Reproduce the listing in its entirety. Do not reproduce the pictures.

_THE DATA_
-*-*-

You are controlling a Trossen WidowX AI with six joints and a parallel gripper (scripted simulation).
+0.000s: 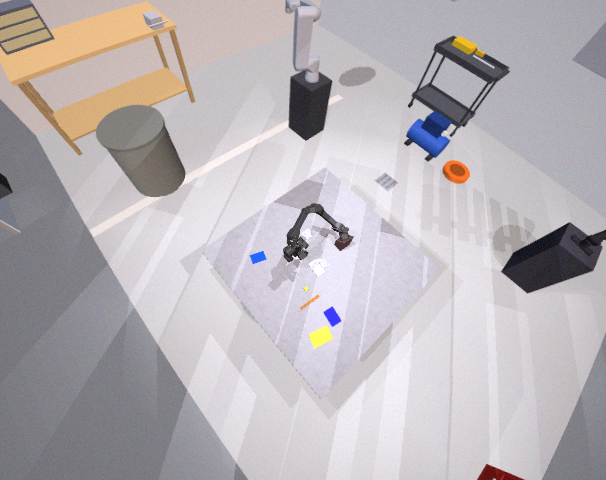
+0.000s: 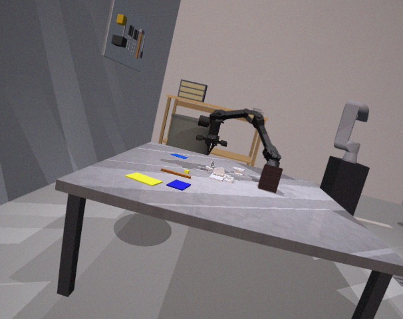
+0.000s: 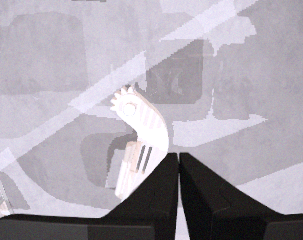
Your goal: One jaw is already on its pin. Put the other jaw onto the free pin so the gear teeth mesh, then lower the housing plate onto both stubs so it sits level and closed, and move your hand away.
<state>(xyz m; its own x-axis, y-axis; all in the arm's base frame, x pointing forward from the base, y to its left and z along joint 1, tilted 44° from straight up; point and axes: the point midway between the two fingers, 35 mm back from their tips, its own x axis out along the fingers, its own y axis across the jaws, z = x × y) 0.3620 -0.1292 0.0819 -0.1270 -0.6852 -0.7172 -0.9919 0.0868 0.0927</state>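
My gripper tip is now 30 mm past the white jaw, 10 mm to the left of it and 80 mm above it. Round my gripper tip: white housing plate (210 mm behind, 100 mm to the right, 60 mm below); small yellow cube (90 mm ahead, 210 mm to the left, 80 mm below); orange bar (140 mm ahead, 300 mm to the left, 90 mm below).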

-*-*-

_THE COMPLETED TASK_
You are controlling a Trossen WidowX AI with six joints and a parallel gripper (scripted simulation).
+0.000s: 
+0.000s: 
+0.000s: 
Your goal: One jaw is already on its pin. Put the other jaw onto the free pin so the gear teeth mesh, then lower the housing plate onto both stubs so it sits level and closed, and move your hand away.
<state>(xyz m; its own x-axis, y-axis; all in the arm's base frame, x pointing forward from the base, y to its left and z along joint 1, tilted 44° from straight up; point and axes: the point midway between the two fingers, 35 mm back from their tips, its own x axis out along the fingers, its own y axis across the jaws, z = x × y) 0.3620 -0.1292 0.0819 -0.1270 -0.6852 -0.7172 -0.9919 0.0868 0.0927</state>
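My gripper tip is now 30 mm past the white jaw, 10 mm to the left of it and 80 mm above it. Round my gripper tip: white housing plate (210 mm behind, 100 mm to the right, 60 mm below); small yellow cube (90 mm ahead, 210 mm to the left, 80 mm below); orange bar (140 mm ahead, 300 mm to the left, 90 mm below).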

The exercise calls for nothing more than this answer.